Él le dio un beso en la sien antes de volverse hacia él. «Entonces hagamos el trato. Mi oferta: convertirte en un cambiaformas dragón».
Los ojos de Erik se volvieron más intensos. «¿Qué conlleva esto realmente?».
«Tendrás el poder de engendrar a otros de tu especie», le explicó Aeres. «A través de tu sangre. Pero elige con cuidado, Erik Draig. No todos son dignos de un regalo así».
Erik inclinó la cabeza con gravedad. «¿Algo más?».
«Tu familia, el linaje Draig, debe gobernar siempre. Todos los niños nacidos de cambiaformas dragón llevarán el dragón dentro. Y tu linaje no envejecerá ni morirá».
Su expresión era solemne. «¿Y esta inmortalidad? ¿Se extenderá a todos mis parientes?».
«A todo tu linaje», confirmó Aeres. «Y a aquellos que elijas como pareja».

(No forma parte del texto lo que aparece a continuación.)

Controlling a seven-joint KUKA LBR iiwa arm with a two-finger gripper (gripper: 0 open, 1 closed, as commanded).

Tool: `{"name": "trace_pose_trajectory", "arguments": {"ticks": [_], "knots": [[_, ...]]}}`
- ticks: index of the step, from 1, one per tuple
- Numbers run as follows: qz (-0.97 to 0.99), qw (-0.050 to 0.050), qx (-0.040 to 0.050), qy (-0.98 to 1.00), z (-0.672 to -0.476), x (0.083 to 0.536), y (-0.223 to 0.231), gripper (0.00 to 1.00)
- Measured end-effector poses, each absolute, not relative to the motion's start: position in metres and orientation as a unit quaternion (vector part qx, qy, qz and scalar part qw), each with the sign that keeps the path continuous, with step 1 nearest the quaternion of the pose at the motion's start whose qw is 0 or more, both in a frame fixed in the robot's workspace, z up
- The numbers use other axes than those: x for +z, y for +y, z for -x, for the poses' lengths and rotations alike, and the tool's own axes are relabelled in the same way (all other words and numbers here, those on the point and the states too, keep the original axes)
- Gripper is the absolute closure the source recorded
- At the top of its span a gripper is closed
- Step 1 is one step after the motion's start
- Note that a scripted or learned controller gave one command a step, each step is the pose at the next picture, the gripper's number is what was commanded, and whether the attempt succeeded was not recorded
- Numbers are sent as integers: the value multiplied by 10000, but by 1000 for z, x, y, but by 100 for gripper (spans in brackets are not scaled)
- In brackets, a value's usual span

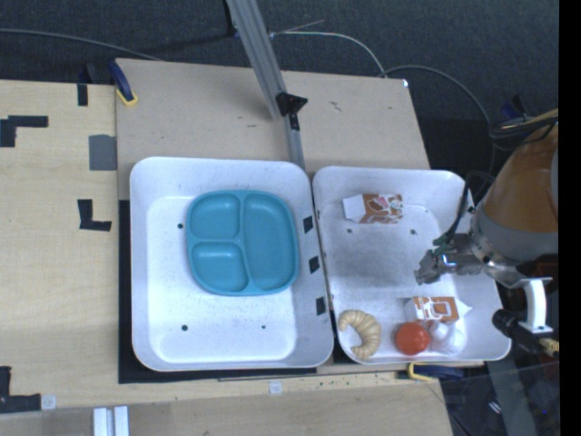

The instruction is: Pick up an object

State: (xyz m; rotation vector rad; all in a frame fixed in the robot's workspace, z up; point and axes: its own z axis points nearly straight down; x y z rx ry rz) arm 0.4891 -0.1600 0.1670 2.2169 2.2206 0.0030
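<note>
I see my arm (522, 198) coming in from the right, its orange band showing above the grey wrist. My gripper (434, 266) points leftward and hangs low at the end of the wrist. I can't make out its tips clearly from here.

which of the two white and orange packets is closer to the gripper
The white and orange packet at the right bin's near edge, beside the red ball, lies just below the gripper. The other packet sits by the far wall.
</note>
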Motion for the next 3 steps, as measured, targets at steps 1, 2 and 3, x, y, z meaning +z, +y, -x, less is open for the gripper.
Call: {"name": "trace_pose_trajectory", "arguments": {"ticks": [1, 2, 3], "knots": [[-7062, 21, 10, 7080, -500, 221, -158, 100], [-7063, 30, 15, 7079, -501, 284, -156, 100], [-7065, 4, 0, 7077, -501, 294, -156, 100]]}}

Erik se inclinó hacia adelante. «Entonces escucha mis condiciones».
«Habla», dijo Carwyn.
«Quiero un hogar en las montañas de su reino. Transformarme en mis propias tierras atraería demasiadas miradas».
Carwyn miró a Aeres. Ella asintió. «Concedido».
«Quiero moverme libremente entre los reinos. Y quiero ejercer mi propia magia», exigió Erik.
Carwyn abrió los labios para responder, pero Aeres le tocó el brazo. «Puedo concederlo».
Él se volvió hacia ella, preocupado. «Aeres...».
«Puedo hacerlo, mi amor», dijo ella con suavidad.
Él estudió los ojos de ella, llenos de certeza, antes de asentir con su consentimiento, aunque la preocupación seguía pesando sobre él.
«Una cosa más», dijo Erik con voz baja. «Quiero lo que ustedes dos tienen».
Tanto Carwyn como Aeres se quedaron inmóviles.
«El vínculo entre ustedes», continuó Erik. «La forma en que se miran. La fuerza que hay en ello. Quiero lo mismo».
La voz de Carwyn fue medida. «¿Pides una pareja vinculada por el alma?».
«Así es», respondió Erik con firmeza.
Carwyn miró a su reina.
Aeres cerró los ojos. Un escalofrío le recorrió el cuerpo al ver una visión ante ella: destrucción, fuego y ruinas extendiéndose hacia el futuro. La apartó a la fuerza, recuperó el aliento y abrió los ojos para fijar su mirada en Erik.
«Llevará tiempo perfeccionarlo, pero puedo dártelo», dijo al fin. Su voz era firme, aunque su corazón aún resonaba con la visión. «Te concederé todo lo que pides, Erik Draig. Pero, a cambio, debes jurarme una cosa».
Los ojos de él se entrecerraron. «Carwyn me debe algo. Él, no yo».
«Pides mucho», dijo Aeres con voz de acero. «Júralo, o tu linaje caerá».
Erik no dijo nada durante un largo momento. Luego, inclinó la cabeza. «Muy bien. Lo juro».